§ **Instructions to follow**
Could you write out every entry exactly as it stands?

---------- Exercise input ----------

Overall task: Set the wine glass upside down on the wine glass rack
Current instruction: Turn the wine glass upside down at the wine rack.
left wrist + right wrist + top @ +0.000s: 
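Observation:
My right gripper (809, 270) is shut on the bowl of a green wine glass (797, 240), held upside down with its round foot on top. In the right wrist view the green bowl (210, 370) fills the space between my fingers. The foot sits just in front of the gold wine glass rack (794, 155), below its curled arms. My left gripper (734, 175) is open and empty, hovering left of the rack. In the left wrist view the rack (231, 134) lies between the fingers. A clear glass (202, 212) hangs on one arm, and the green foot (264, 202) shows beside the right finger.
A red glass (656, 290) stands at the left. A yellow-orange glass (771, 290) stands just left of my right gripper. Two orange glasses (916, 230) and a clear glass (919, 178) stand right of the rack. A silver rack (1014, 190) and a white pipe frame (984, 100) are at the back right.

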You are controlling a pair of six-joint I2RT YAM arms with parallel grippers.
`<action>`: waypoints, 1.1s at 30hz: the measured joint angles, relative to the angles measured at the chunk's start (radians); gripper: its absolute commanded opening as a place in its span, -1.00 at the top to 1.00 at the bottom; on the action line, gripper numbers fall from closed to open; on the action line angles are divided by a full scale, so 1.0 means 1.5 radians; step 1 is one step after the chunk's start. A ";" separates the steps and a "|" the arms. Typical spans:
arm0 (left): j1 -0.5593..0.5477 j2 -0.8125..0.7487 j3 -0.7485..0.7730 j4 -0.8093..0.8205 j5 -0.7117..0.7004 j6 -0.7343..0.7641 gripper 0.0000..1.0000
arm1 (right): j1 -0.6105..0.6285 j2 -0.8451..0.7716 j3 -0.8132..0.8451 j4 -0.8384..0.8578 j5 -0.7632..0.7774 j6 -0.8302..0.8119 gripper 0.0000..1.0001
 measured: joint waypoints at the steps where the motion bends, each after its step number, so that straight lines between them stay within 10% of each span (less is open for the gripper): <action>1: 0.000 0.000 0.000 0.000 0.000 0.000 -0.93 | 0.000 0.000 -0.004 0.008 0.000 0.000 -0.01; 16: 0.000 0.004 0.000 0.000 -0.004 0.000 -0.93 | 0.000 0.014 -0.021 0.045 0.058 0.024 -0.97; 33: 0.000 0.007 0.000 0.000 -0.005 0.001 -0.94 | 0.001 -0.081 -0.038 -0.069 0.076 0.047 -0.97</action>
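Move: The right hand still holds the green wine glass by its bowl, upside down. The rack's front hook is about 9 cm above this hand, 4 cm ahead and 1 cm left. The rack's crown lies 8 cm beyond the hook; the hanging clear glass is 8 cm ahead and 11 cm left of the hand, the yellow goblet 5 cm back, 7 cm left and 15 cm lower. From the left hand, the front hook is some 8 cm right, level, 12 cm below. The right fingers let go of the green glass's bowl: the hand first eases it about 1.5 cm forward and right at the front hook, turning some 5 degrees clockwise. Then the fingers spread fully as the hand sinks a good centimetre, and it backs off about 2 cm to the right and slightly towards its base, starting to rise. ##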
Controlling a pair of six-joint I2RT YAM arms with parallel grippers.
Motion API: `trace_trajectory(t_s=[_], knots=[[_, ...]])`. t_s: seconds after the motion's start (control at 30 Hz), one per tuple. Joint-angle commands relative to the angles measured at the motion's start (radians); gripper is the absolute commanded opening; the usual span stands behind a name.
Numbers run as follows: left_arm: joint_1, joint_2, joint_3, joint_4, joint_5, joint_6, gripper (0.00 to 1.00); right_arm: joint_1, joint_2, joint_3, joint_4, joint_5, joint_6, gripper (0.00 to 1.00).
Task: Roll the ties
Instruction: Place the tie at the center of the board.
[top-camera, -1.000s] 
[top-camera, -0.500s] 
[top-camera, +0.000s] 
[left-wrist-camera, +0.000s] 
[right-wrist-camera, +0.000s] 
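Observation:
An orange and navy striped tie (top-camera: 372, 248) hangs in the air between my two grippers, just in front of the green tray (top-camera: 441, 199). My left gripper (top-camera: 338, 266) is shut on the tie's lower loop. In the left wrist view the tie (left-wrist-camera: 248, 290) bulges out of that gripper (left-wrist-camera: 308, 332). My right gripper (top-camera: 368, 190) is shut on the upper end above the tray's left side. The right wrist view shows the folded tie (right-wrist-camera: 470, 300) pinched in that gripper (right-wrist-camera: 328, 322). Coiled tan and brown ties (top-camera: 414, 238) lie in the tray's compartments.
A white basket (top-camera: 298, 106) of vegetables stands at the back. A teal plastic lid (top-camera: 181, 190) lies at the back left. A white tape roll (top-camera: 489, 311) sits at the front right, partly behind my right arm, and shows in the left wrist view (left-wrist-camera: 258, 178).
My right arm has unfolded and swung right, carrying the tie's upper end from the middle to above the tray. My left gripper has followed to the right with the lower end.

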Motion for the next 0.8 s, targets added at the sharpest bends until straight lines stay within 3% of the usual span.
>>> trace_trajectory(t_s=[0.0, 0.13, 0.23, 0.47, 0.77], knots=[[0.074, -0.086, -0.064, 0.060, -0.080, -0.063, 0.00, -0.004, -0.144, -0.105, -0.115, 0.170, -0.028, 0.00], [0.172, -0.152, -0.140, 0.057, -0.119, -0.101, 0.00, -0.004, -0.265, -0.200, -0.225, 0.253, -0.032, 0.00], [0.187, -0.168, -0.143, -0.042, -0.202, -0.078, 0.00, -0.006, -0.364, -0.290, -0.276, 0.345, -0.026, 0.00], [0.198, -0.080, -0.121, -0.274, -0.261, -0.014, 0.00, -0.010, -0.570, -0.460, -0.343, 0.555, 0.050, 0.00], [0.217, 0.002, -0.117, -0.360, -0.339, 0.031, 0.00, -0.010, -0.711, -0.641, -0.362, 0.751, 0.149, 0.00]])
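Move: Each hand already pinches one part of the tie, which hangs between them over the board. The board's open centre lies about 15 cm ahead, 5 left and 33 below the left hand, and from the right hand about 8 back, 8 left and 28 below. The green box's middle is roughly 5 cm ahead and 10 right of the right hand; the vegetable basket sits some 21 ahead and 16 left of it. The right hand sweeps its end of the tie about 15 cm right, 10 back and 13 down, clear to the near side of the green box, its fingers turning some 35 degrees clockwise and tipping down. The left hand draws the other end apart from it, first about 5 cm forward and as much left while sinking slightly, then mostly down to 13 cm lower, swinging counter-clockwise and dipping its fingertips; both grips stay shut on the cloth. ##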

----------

§ **Response area**
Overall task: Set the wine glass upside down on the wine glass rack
Current instruction: Turn the wine glass upside down at the wine rack.
left wrist + right wrist + top @ +0.000s: 
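Observation:
My right gripper (809, 270) is shut on the bowl of a green wine glass (797, 240), held upside down with its round foot on top. In the right wrist view the green bowl (210, 370) fills the space between my fingers. The foot sits just in front of the gold wine glass rack (794, 155), below its curled arms. My left gripper (734, 175) is open and empty, hovering left of the rack. In the left wrist view the rack (231, 134) lies between the fingers. A clear glass (202, 212) hangs on one arm, and the green foot (264, 202) shows beside the right finger.
A red glass (656, 290) stands at the left. A yellow-orange glass (771, 290) stands just left of my right gripper. Two orange glasses (916, 230) and a clear glass (919, 178) stand right of the rack. A silver rack (1014, 190) and a white pipe frame (984, 100) are at the back right.
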
You are controlling a pair of six-joint I2RT YAM arms with parallel grippers.
`<action>`: waypoints, 1.1s at 30hz: the measured joint angles, relative to the angles measured at the chunk's start (radians); gripper: its absolute commanded opening as a place in its span, -1.00 at the top to 1.00 at the bottom; on the action line, gripper numbers fall from closed to open; on the action line angles are divided by a full scale, so 1.0 means 1.5 radians; step 1 is one step after the chunk's start. A ";" separates the steps and a "|" the arms. Typical spans:
arm0 (left): j1 -0.5593..0.5477 j2 -0.8125..0.7487 j3 -0.7485..0.7730 j4 -0.8093..0.8205 j5 -0.7117..0.7004 j6 -0.7343..0.7641 gripper 0.0000..1.0000
arm1 (right): j1 -0.6105..0.6285 j2 -0.8451..0.7716 j3 -0.8132..0.8451 j4 -0.8384..0.8578 j5 -0.7632..0.7774 j6 -0.8302..0.8119 gripper 0.0000..1.0001
 measured: joint waypoints at the steps where the motion bends, each after its step number, so that straight lines between them stay within 10% of each span (less is open for the gripper): <action>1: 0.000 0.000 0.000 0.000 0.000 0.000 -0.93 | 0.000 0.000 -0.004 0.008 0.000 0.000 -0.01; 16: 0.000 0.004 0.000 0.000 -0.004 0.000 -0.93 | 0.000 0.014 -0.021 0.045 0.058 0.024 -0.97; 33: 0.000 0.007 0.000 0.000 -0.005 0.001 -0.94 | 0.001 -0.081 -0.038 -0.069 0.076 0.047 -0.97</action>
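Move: The right hand still holds the green wine glass by its bowl, upside down. The rack's front hook is about 9 cm above this hand, 4 cm ahead and 1 cm left. The rack's crown lies 8 cm beyond the hook; the hanging clear glass is 8 cm ahead and 11 cm left of the hand, the yellow goblet 5 cm back, 7 cm left and 15 cm lower. From the left hand, the front hook is some 8 cm right, level, 12 cm below. The right fingers let go of the green glass's bowl: the hand first eases it about 1.5 cm forward and right at the front hook, turning some 5 degrees clockwise. Then the fingers spread fully as the hand sinks a good centimetre, and it backs off about 2 cm to the right and slightly towards its base, starting to rise. ##
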Controlling a pair of six-joint I2RT YAM arms with parallel grippers.
Motion API: `trace_trajectory(t_s=[_], knots=[[_, ...]])`. t_s: seconds after the motion's start (control at 30 Hz), one per tuple. Joint-angle commands relative to the angles measured at the motion's start (radians); gripper is the absolute commanded opening; the usual span stands behind a name.
Numbers run as follows: left_arm: joint_1, joint_2, joint_3, joint_4, joint_5, joint_6, gripper (0.00 to 1.00); right_arm: joint_1, joint_2, joint_3, joint_4, joint_5, joint_6, gripper (0.00 to 1.00).
Task: Roll the ties
Instruction: Place the tie at the center of the board.
[top-camera, -1.000s] 
[top-camera, -0.500s] 
[top-camera, +0.000s] 
[left-wrist-camera, +0.000s] 
[right-wrist-camera, +0.000s] 
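Observation:
An orange and navy striped tie (top-camera: 372, 248) hangs in the air between my two grippers, just in front of the green tray (top-camera: 441, 199). My left gripper (top-camera: 338, 266) is shut on the tie's lower loop. In the left wrist view the tie (left-wrist-camera: 248, 290) bulges out of that gripper (left-wrist-camera: 308, 332). My right gripper (top-camera: 368, 190) is shut on the upper end above the tray's left side. The right wrist view shows the folded tie (right-wrist-camera: 470, 300) pinched in that gripper (right-wrist-camera: 328, 322). Coiled tan and brown ties (top-camera: 414, 238) lie in the tray's compartments.
A white basket (top-camera: 298, 106) of vegetables stands at the back. A teal plastic lid (top-camera: 181, 190) lies at the back left. A white tape roll (top-camera: 489, 311) sits at the front right, partly behind my right arm, and shows in the left wrist view (left-wrist-camera: 258, 178).
My right arm has unfolded and swung right, carrying the tie's upper end from the middle to above the tray. My left gripper has followed to the right with the lower end.
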
Motion for the next 0.8 s, targets added at the sharpest bends until straight lines stay within 3% of the usual span.
>>> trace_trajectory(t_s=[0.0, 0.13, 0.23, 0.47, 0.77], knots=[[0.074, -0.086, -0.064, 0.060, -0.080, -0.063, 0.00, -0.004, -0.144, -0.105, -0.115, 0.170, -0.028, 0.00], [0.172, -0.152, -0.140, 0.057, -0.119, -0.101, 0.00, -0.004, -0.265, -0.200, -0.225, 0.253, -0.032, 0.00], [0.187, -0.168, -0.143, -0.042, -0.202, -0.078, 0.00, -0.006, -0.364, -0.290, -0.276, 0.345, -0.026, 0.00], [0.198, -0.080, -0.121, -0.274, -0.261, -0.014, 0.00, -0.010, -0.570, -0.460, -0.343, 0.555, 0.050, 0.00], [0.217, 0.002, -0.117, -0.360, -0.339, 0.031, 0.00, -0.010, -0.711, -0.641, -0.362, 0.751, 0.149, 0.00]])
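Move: Each hand already pinches one part of the tie, which hangs between them over the board. The board's open centre lies about 15 cm ahead, 5 left and 33 below the left hand, and from the right hand about 8 back, 8 left and 28 below. The green box's middle is roughly 5 cm ahead and 10 right of the right hand; the vegetable basket sits some 21 ahead and 16 left of it. The right hand sweeps its end of the tie about 15 cm right, 10 back and 13 down, clear to the near side of the green box, its fingers turning some 35 degrees clockwise and tipping down. The left hand draws the other end apart from it, first about 5 cm forward and as much left while sinking slightly, then mostly down to 13 cm lower, swinging counter-clockwise and dipping its fingertips; both grips stay shut on the cloth. ##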

The output has nothing more to it.